▶ [TASK OBJECTIVE]:
Everything in the data should be repeated exactly, save for the images.
....
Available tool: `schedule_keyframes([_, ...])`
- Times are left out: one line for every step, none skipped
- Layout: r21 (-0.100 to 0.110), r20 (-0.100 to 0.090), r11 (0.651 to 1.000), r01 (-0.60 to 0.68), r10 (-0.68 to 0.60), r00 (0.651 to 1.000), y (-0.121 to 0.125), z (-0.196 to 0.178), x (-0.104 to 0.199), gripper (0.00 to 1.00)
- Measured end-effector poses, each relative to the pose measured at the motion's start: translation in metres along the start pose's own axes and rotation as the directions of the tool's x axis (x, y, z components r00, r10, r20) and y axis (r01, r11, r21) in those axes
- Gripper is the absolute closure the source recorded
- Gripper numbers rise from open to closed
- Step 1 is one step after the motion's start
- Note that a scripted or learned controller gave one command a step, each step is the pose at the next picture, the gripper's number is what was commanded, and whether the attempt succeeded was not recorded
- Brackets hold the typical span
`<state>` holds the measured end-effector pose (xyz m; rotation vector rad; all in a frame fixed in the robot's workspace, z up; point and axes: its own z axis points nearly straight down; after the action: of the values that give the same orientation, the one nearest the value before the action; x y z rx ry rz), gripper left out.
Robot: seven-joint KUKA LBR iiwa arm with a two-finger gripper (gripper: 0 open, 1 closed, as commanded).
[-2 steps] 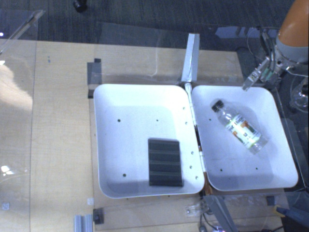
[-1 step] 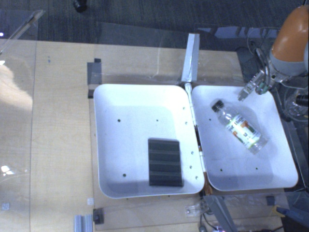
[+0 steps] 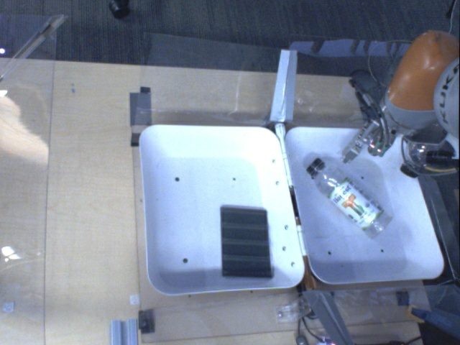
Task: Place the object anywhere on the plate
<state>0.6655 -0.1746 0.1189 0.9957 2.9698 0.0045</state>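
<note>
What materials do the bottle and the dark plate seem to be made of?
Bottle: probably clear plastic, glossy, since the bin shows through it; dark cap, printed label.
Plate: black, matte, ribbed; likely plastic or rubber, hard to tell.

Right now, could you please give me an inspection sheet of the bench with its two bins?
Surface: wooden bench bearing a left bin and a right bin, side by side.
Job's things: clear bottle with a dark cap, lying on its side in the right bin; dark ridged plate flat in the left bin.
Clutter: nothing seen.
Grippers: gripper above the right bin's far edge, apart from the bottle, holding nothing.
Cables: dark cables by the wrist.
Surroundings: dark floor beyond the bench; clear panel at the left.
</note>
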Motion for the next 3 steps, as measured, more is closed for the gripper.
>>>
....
▶ [WRITTEN RESPONSE]:
Available tool: `schedule_keyframes([_, ...])`
- Times are left out: one line for every step, none skipped
- Layout: r21 (-0.100 to 0.110), r20 (-0.100 to 0.090), r11 (0.651 to 1.000), r01 (-0.60 to 0.68), r10 (-0.68 to 0.60), r00 (0.651 to 1.000), y (-0.121 to 0.125), z (-0.196 to 0.178), x (-0.104 to 0.199), gripper (0.00 to 1.00)
- Measured end-effector poses, each relative to the pose measured at the motion's start: translation in metres along the start pose's own axes and rotation as the directions of the tool's x axis (x, y, z components r00, r10, r20) and y axis (r01, r11, r21) in those axes
- Gripper is the absolute closure the source recorded
- Gripper numbers rise from open to closed
- Step 1 is one step after the motion's start
- Note that a scripted or learned controller gave one command a step, each step is the pose at the next picture, the gripper's number is what was commanded, and whether the attempt succeeded was not recorded
- Brackets hold the typical span
`<state>` holds the measured end-effector pose (xyz m; rotation vector rad; all in a frame fixed in the robot's workspace, z up; point and axes: its own z axis points nearly straight down; after the action: of the values that give the same orientation, the one nearest the value before the action; x y z rx ry rz), gripper left out.
Robot: seven-joint KUKA LBR iiwa arm with a two-finger gripper (gripper: 0 open, 1 closed, as commanded).
[-2 steps] 
[-1 step] 
[+0 steps] 
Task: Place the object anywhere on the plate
<state>0.6655 -0.1746 0.1189 0.9957 2.9698 0.0045</state>
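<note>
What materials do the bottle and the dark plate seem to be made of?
Bottle: probably clear plastic, glossy, since the bin shows through it; dark cap, printed label.
Plate: black, matte, ribbed; likely plastic or rubber, hard to tell.

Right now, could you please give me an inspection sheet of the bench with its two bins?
Surface: wooden bench bearing a left bin and a right bin, side by side.
Job's things: clear bottle with a dark cap, lying on its side in the right bin; dark ridged plate flat in the left bin.
Clutter: nothing seen.
Grippers: gripper above the right bin's far edge, apart from the bottle, holding nothing.
Cables: dark cables by the wrist.
Surroundings: dark floor beyond the bench; clear panel at the left.
</note>
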Motion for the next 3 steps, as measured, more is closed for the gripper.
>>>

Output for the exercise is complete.